Only mass default will end the world's addiction to debt

The world is sinking under a sea of debt, private as well as public, and it is increasingly hard to see how this might end, except in some form of mass default.
Greece we already know about, but the coming much wider outbreak of debt repudiation will not be confined to sovereign nations. Last week, there was another foretaste of what’s to come in developments at Austria’s failed Hypo Alpe-Adria-Bank International . Taxpayers have had enough of paying for the country’s increasingly crisis-ridden banking sector, and have determined to bail in private creditors to the remnants of this financial road crash instead - to the tune of $8.5bn in the specific case of Hypo Alpe-Adria. Finally, creditors are being made to pay for the consequences of their own folly.
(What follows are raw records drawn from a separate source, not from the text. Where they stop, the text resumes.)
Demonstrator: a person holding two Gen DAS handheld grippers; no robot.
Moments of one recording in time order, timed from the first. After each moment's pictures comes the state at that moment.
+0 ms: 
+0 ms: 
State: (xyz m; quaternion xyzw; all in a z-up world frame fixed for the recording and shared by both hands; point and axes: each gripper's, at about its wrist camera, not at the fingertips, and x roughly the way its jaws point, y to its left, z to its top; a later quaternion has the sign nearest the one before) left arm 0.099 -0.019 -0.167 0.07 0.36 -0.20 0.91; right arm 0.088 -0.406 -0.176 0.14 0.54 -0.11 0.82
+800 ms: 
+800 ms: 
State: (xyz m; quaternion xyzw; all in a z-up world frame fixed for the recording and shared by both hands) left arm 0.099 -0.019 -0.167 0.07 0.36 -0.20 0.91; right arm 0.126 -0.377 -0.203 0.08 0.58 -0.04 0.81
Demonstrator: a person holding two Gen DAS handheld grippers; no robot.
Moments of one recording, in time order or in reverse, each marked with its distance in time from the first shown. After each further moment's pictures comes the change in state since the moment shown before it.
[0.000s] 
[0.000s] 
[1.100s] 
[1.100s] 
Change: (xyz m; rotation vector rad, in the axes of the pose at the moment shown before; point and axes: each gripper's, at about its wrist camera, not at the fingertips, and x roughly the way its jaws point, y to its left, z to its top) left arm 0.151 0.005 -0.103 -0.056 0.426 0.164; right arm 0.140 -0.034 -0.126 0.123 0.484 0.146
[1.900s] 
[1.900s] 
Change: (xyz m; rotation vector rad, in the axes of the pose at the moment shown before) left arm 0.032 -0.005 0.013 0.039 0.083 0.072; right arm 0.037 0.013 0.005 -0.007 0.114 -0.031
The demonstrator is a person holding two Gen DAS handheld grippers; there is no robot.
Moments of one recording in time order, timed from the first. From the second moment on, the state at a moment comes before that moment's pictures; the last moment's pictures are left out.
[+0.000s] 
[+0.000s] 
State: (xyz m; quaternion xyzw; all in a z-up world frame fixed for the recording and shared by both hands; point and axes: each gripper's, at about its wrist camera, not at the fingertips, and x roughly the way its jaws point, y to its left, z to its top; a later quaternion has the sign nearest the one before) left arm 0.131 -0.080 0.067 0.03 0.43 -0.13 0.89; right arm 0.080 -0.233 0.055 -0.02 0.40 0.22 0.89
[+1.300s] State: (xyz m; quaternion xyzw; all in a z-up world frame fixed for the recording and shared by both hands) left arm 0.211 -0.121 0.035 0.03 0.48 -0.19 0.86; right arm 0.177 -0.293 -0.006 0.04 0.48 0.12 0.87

You might have thought that a financial crisis as serious as that of the past seven years would have ended the world economy’s addiction to debt once and for all. It has not. If anything, the position has grown even worse since the collapse of Lehman Brothers.
According to recent analysis by McKinsey Global Institute, global debt has increased to the tune of $57 trillion, or 17pc, since 2007, with little sign of a slowdown in sight. Much of this growth has been in emerging markets, which were comparatively unaffected by the financial crisis. Yet even in the developed West, private sector deleveraging has been limited and, in any case, more than outweighed by growing public indebtedness. The combined public sector debt of the G7 economies has grown by 40pc to around 120pc of GDP since the crisis began. There has been no overall deleveraging to speak of.
Where the West left off, Asia has taken up the pace, with a credit-induced real estate bubble that makes its pre-crisis Western counterpart look tame by comparison, much of it fuelled, as in Western economies, by growth in the shadow banking sector.
China’s total indebtedness has quadrupled since 2007 to $28 trillion, according to estimates by McKinsey. At 282pc of GDP, the debt burden is now bigger, relative to output, that the US.